Task instructions —
In the data that follows, find each line containing "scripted" and copy it.

BEGIN Given records

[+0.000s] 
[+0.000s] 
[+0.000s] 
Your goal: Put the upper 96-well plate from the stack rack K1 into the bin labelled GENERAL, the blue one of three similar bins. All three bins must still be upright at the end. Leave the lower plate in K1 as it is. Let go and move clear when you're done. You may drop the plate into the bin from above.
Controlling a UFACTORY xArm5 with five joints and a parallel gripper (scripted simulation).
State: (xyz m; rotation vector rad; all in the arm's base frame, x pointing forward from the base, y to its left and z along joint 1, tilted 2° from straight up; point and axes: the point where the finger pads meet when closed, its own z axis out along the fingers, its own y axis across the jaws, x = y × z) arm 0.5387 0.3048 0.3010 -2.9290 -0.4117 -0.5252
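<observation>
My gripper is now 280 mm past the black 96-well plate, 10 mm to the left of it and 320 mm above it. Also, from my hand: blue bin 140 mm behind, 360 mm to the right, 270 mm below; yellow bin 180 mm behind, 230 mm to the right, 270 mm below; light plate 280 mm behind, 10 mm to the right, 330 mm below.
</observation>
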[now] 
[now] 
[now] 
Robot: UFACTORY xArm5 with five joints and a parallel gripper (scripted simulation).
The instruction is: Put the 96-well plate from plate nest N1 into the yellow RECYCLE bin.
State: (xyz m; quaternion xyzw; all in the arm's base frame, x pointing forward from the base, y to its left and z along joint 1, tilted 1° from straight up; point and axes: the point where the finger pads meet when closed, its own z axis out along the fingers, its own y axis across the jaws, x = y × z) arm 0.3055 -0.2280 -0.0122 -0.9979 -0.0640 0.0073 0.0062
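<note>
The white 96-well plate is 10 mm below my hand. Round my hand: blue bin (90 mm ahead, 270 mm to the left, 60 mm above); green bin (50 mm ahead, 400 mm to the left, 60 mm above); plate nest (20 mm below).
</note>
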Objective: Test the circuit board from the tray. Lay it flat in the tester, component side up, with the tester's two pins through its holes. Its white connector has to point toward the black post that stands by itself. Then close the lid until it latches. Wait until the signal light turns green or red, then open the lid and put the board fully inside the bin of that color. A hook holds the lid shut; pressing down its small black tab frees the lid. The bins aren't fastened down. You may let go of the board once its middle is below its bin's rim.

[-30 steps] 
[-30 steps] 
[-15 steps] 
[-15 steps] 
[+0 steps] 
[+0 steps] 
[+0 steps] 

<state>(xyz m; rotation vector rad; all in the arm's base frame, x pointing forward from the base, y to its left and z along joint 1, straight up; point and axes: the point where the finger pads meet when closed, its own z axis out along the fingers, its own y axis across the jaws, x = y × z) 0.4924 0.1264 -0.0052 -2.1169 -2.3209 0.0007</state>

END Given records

Result of this task —
Controlling a UFACTORY xArm5 with five joints and a parallel gripper (scripted simulation).
Robot: UFACTORY xArm5 with five joints and a parallel gripper (scripted simulation).

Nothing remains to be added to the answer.